De extracción más humilde que los pijos de Loriga y de Mañas, el narrador de 'Érase una vez el fin' es uno de estos cuarentones rotos

No hay en la historia de la literatura española una generación más activa en la construcción de su biografía que la de los nacidos a finales de los sesenta y principios de los setenta. Dos décadas después de que Ray Loriga (1967), José Ángel Mañas (1972) o Pedro Maestre (1967) dibujaran en sendas novelas una juventud sin esperanza, Pablo Rivero (Gijón, 1972) publica Érase una vez el fin, cuyo protagonista-narrador confirma los peores augurios: aquellos veinteañeros de ayer son hoy “personas partidas por la mitad (…). Anulados sociales que fueron, durante unos instantes, las mentes más brillantes de su generación”.

De extracción más humilde que los pijos de Loriga y de Mañas, el narrador de Érase una vez el fin es uno de estos cuarentones rotos, un músico que ha hecho un viaje descendente desde un pasado con futuro prometedor hasta un presente sin él. Ha regresado al piso protegido donde viven sus padres, que han acogido también a su hermano cincuentón. Vive de tocar el piano en un burdel y de lo que gana, cuando gana, en las timbas de El Agujero, un garito ilegal en el que coincide con un cocainómano, con un policía asesino, un camello y un fontanero rico que se ha quedado paralítico.

El hilo argumental es muy fino: un mal día en El Agujero le genera una deuda que lo persigue durante todo el relato. No puedo decir más sin revelar el final, lo que indica el modo en el que está construida la historia: más como un cuento largo, sostenido por el estilo y el desenlace, que como una red de conexiones más compleja. Esto no es un demérito; es una descripción.

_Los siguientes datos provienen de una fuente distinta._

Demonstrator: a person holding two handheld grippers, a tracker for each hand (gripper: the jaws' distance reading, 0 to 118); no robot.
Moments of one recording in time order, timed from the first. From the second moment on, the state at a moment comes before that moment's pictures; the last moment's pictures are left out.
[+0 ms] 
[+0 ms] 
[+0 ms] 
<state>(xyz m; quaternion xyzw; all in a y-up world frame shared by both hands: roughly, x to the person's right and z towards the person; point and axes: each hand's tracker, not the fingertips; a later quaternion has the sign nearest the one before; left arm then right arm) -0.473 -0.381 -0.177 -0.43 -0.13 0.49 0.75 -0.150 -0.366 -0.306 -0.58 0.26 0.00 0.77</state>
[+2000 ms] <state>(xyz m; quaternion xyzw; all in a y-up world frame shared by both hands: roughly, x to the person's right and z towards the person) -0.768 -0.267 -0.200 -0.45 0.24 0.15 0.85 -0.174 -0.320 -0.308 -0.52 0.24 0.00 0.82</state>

Érase una vez el fin está construida como una sucesión de viñetas de barrio obrero a lo Casavella, que se sostiene gracias a la poderosa voz que habla en primera persona.

El resentimiento que anida en el narrador no proviene de una reflexión sobre el funcionamiento conflictivo del mundo, sino de un conflicto propio

He disfrutado mucho con las oraciones —algunas de ellas proustianas— de este cuarentón devastado. La elegancia de sus periodos sintácticos se mezcla con la insolencia de sus metáforas callejeras y con la brutalidad descarnada de su punto de vista. Tras esta voz hay un excelente prosista, con un oído prodigioso y un extraordinario sentido de la cadencia y el ritmo. Se echaba en falta que apareciera alguien así, capaz de escribir un texto nihilista sin recurrir al laconismo fácil, a la yuxtaposición de oraciones simples; alguien familiarizado con el manejo de la subordinación compleja.

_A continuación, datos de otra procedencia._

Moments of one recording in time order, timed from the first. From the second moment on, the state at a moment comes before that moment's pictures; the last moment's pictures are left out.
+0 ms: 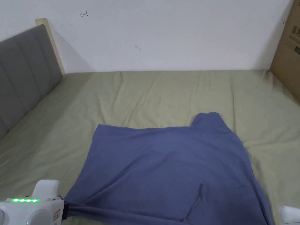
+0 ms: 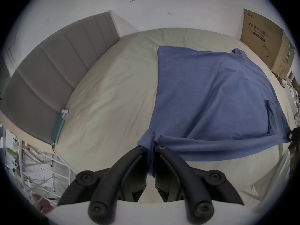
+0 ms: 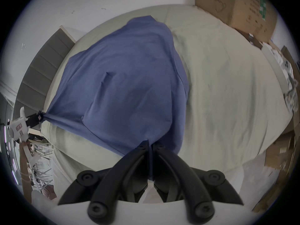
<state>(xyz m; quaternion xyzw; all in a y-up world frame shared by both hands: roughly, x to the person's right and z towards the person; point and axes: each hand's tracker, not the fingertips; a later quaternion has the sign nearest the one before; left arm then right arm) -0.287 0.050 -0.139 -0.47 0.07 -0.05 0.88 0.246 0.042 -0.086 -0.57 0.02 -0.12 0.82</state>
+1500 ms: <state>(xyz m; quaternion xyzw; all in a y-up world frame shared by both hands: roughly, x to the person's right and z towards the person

Ciertas observaciones sobre la generación a la que pertenece y algunos brochazos sobre la catástrofe económica de España parecen proporcionar al relato una dimensión política de la que carecían las obras de Loriga o Mañas. Pero sólo lo parece. La verdadera razón del resentimiento que anida en el narrador no proviene de una reflexión sobre el funcionamiento conflictivo del mundo, sino de un conflicto propio, de carácter afectivo. Y aquí es donde la carga política del texto se desactiva.

El relato, que ha bordeado en más de una ocasión el cliché de la marginalidad urbana, con personajes a punto de convertirse en tipos costumbristas —el yonqui, el poli malo, la guarra, el camello—, entra de lleno en la estética de la balada rockera. Al final el texto se enternece. Pero esta humanización del narrador —que se redime por una prostituta— es una necesidad del autor, no del personaje: Rivero necesita esa evolución para que el lector se confíe y se sobresalte más al oír el portazo final que da a todo atisbo de esperanza.

Érase una vez el fin. Pablo Rivero. Anagrama. Barcelona, 2016. 136 páginas. 14,90 euros.